Scottish arts agency grants break antitrust rules, publisher says in fast-track CAT suit

16 Dec 2019 12:00 am by Simon Zekaria

Scotland's principal arts funding agency is breaking antitrust rules with a key grant program and must be stopped, a Scottish publisher has urged judges in the latest test of fast-track procedures designed to give individuals and small businesses with competition-law grievances quick access to justice.

Strident Publishing filed an action last month against Creative Scotland, the Scottish government's development body for the arts and creative industries in Scotland. Strident director Keith Charters alleges that Creative Scotland has been handing out grants to rivals through its Open Project Fund, impending Strident's ability to compete fairly in the commercial book publishing market.

Strident, an independent book publisher based near Glasgow, has called on the Competition Appeal Tribunal, the UK's specialized antitrust court, to "compel" Creative Scotland to "comply with the law."

A three-judge CAT panel held a hearing today in Edinburgh at the Court of Session, to iron out procedural matters as part of managing the claim to trial.

Fast-tracking debate

Under the CAT's rules for a fast-tracked damages claim, substantive issues must be heard in court within six months of filing. That quick timetable to trial reflects the aim of the regime: to encourage individuals and small businesses to seek legal redress and avoid lengthy and costly litigation.

But the regime is in its infancy and therefore has been sparingly used so far since new consumer laws were enforced four years ago. It has seen a pioneer dispute brought to trial, which pitted online educational service Socrates Training against the Law Society of England and Wales. Other cases have settled ahead of proceedings, including a claim by mattress makers.

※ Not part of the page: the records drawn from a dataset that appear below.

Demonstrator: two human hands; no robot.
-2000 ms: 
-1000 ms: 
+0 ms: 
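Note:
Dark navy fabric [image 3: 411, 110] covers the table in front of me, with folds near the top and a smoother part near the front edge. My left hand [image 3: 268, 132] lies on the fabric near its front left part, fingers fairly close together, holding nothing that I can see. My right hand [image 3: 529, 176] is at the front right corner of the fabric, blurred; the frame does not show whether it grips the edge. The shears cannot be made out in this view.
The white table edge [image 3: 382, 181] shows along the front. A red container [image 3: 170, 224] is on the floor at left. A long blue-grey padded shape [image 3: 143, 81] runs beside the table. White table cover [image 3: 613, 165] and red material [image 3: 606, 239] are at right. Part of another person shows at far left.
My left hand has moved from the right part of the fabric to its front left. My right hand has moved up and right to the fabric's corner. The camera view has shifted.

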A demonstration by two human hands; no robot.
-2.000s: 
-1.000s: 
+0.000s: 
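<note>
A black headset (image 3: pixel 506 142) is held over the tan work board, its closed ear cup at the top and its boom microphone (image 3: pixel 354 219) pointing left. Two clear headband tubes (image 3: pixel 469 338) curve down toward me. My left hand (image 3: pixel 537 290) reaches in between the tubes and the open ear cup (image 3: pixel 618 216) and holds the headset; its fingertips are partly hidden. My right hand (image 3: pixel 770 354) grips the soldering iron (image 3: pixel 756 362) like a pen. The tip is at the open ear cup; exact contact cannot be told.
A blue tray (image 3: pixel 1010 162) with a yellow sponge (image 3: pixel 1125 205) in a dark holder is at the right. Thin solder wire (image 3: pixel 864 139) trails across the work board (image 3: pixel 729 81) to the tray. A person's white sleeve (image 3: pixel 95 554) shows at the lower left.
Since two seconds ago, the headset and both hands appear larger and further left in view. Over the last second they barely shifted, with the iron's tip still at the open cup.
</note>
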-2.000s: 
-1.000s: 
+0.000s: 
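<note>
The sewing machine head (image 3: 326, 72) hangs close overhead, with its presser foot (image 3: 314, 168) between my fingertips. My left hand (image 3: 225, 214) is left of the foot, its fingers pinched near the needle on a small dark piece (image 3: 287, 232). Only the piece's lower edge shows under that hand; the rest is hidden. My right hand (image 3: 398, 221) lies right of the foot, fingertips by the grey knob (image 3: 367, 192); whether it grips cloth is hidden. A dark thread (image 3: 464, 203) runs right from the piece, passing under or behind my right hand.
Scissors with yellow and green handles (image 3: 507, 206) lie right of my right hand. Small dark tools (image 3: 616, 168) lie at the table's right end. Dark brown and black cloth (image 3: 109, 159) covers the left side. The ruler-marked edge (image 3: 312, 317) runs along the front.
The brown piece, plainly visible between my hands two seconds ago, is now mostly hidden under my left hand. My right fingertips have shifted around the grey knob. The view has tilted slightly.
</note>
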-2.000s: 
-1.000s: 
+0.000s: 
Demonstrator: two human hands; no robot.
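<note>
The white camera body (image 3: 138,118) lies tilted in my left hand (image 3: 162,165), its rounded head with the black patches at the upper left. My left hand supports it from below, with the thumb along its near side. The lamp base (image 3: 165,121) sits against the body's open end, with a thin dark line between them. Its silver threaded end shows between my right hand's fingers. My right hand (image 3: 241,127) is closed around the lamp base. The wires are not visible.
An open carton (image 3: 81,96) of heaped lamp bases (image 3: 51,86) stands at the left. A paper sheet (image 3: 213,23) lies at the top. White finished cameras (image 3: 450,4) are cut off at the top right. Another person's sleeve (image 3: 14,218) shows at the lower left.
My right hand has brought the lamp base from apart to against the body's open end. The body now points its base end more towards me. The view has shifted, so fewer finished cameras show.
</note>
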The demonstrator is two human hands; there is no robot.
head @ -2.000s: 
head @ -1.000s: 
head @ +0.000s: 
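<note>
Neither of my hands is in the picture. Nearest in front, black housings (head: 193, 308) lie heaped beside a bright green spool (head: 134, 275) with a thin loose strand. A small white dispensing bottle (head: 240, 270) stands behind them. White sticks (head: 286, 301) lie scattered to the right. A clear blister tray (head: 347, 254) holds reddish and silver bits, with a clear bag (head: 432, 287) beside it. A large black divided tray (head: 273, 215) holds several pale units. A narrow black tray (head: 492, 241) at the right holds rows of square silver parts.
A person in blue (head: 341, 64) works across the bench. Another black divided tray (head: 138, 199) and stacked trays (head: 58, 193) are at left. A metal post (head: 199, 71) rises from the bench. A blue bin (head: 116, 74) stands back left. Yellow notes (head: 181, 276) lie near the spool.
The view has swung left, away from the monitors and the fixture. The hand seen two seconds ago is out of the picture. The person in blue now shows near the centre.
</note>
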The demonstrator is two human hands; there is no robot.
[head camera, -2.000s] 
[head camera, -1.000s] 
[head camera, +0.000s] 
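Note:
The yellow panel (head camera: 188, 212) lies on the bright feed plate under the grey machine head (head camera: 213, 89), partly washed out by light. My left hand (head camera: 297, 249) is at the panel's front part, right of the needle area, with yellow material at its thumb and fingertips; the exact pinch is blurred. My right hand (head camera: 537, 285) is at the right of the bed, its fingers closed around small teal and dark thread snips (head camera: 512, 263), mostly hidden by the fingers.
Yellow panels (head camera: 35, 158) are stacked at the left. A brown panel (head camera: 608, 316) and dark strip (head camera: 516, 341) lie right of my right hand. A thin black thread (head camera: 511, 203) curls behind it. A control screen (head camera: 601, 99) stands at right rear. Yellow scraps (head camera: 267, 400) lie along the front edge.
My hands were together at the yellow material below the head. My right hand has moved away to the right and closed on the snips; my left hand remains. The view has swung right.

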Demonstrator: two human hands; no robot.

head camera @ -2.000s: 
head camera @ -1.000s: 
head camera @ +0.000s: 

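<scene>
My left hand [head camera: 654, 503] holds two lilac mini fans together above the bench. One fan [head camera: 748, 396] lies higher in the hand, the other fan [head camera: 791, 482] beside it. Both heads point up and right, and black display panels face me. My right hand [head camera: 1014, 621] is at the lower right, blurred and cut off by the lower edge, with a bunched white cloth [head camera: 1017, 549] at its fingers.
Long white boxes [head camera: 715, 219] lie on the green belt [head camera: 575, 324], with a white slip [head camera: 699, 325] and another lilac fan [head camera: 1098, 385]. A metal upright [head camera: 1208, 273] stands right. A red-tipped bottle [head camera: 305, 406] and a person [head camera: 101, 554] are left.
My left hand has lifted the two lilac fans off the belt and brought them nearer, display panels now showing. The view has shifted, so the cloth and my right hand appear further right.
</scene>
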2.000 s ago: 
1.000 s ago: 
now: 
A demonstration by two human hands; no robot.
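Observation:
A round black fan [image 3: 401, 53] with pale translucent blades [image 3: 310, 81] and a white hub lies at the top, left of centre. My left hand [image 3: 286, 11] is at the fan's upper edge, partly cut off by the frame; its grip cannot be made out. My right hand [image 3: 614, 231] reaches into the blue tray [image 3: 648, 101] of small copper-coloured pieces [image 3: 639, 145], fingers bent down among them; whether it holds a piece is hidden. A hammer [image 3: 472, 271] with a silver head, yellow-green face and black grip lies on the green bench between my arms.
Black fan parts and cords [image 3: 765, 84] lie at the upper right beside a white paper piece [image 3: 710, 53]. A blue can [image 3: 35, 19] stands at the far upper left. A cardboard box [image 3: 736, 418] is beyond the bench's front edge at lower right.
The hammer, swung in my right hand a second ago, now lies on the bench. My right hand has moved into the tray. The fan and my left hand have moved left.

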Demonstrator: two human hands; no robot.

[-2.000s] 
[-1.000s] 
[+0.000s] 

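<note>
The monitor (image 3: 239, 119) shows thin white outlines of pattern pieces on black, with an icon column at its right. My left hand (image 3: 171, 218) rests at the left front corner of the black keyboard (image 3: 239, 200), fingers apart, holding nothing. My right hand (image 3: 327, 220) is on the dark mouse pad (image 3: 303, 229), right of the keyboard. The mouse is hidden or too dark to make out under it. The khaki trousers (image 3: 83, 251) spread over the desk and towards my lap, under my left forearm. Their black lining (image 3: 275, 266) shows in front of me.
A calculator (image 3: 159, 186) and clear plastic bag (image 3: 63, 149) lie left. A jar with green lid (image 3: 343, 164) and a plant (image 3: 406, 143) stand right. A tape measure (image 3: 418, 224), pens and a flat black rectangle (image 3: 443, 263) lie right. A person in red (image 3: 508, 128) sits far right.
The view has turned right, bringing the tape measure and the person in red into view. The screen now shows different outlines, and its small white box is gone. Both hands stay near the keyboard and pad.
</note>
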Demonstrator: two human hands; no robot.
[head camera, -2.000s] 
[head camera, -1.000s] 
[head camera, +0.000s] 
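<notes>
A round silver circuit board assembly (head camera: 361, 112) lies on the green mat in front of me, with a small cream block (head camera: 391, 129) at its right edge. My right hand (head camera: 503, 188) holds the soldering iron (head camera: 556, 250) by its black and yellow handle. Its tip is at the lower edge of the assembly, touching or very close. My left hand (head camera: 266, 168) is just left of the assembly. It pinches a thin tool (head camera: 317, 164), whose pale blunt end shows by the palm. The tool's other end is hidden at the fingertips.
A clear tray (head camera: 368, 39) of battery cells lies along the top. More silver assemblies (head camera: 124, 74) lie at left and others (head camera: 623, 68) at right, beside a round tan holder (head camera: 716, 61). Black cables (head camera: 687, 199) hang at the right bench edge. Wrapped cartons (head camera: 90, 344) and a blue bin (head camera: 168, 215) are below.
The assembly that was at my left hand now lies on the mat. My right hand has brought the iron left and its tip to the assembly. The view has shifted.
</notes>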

With only a handful of lawsuits to date considered for fast-tracking, Strident's claim is likely to raise questions as to both the strictness and suitability of the criteria considered appropriate for that status. Those criteria cover multiple factors: from complexity of the case to the status of the parties, as well as case urgency, disclosure requirements and the provision of evidence.

'Nationalized publisher'

In its complaint, Strident says that Creative Scotland abused its dominant market position through investment finance, or funding provided to create income-generating assets, such as books. It alleges that the financing provided to a trio of publishers, including rival Sandstone Press, breached competition rules because funds were used to underwrite losses.

With its claim focused on Sandstone, Strident says around three-quarters of finance to the value of 410,000 pounds ($547,000) provided to Sandstone by Creative Scotland over several years was "swallowed up" by losses accrued pre-funding. "Rather than require Sandstone to cut its overheads, CS funded more staff," Strident says.

Strident complains also that Creative Scotland made further financing available to Sandstone this year by coordinating a rescue package for the company with Highlands and Islands Enterprise, the Scottish government's economic and community development agency. Strident alleges that this committed Scotland's taxpayers to supporting Sandstone to the value of 600,000 pounds.

Sandstone has effectively become a "nationalized publisher," skewing the market for others, Charters alleges, and Creative Scotland has displayed "anticompetitive behavior" that has disadvantaged "viable competitors" due to an approach that "an unviable competitor like Sandstone should succeed no matter the cost to taxpayers, consumers or its competitors."

Strident's compensation demand isn't disclosed, but the publisher said the claim is over "damage to Strident's authors' livelihoods." The extent to which Creative Scotland's actions have "distorted competition is hard to overstate," it said.

Creative Scotland has argued that its funding arrangements are exempt from competition rules, according to Strident. But only funding actions explicitly required by law can be exempt, Strident responded — and that wasn't the case with the agency's investment finance.

In the fiscal year to 2020, its overall budget for the Open Project Fund, which is open to individuals, groups and organizations, is around 8.5 million pounds, most of which is sourced from National Lottery funding. Creative Scotland's other main source of funding is the Scottish government.

Neither Creative Scotland nor Sandstone were immediately available for comment.

The case reference is 1335/5/7/19 Strident Publishing Limited v Creative Scotland.